A faithful transcription of all the data is required.

:::::

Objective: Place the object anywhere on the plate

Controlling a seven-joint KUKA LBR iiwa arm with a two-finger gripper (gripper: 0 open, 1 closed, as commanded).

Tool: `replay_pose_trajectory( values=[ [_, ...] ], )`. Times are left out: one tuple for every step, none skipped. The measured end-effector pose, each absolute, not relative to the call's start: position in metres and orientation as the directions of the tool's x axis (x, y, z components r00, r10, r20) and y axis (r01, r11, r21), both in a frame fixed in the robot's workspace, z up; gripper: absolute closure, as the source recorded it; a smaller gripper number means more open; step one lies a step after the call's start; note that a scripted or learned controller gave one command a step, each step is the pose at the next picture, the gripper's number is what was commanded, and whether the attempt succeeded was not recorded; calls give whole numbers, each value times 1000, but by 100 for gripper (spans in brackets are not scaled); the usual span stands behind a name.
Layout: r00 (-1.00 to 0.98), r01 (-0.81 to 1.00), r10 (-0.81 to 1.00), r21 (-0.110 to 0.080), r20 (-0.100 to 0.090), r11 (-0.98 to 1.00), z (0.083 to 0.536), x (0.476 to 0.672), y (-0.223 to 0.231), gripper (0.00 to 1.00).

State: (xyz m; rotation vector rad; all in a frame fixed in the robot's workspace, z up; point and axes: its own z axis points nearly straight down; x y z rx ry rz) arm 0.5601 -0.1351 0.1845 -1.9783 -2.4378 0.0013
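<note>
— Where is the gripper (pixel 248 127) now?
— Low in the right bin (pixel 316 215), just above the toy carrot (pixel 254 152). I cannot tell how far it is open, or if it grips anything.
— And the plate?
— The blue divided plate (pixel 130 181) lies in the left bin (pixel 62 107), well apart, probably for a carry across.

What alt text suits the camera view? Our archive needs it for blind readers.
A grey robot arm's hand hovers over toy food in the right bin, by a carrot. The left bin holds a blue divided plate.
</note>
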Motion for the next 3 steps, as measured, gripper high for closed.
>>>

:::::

#### [Solution to this task]
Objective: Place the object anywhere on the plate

Controlling a seven-joint KUKA LBR iiwa arm with a two-finger gripper (gripper: 0 open, 1 closed, as commanded).

Tool: `replay_pose_trajectory( values=[ [_, ...] ], )`. Times are left out: one tuple for every step, none skipped. The measured end-effector pose, each absolute, not relative to the call's start: position in metres and orientation as the directions of the tool's x axis (x, y, z components r00, r10, r20) and y axis (r01, r11, r21), both in a frame fixed in the robot's workspace, z up; gripper: absolute closure, as the source recorded it; a smaller gripper number means more open; step one lies a step after the call's start; note that a scripted or learned controller gave one command a step, each step is the pose at the next picture, the gripper's number is what was commanded, and whether the attempt succeeded was not recorded; calls give whole numbers, each value times 1000, but by 100 for gripper (spans in brackets are not scaled); the usual span stands behind a name.
Layout: r00 (-1.00 to 0.98), r01 (-0.81 to 1.00), r10 (-0.81 to 1.00), r21 (-0.110 to 0.080), r20 (-0.100 to 0.090), r11 (-0.98 to 1.00), z (0.083 to 0.536), x (0.476 to 0.672), y (-0.223 to 0.231), gripper (0.00 to 1.00).

State: (xyz m; rotation vector rad; all in a frame fixed in the robot's workspace, z up; point and axes: its own z axis points nearly straight down; x y z rx ry rz) arm 0.5601 -0.1351 0.1845 -1.9783 -2.4378 0.0013
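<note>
— Where is the gripper (pixel 248 127) now?
— Low in the right bin (pixel 316 215), just above the toy carrot (pixel 254 152). I cannot tell how far it is open, or if it grips anything.
— And the plate?
— The blue divided plate (pixel 130 181) lies in the left bin (pixel 62 107), well apart, probably for a carry across.

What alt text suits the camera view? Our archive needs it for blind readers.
A grey robot arm's hand hovers over toy food in the right bin, by a carrot. The left bin holds a blue divided plate.
</note>
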Motion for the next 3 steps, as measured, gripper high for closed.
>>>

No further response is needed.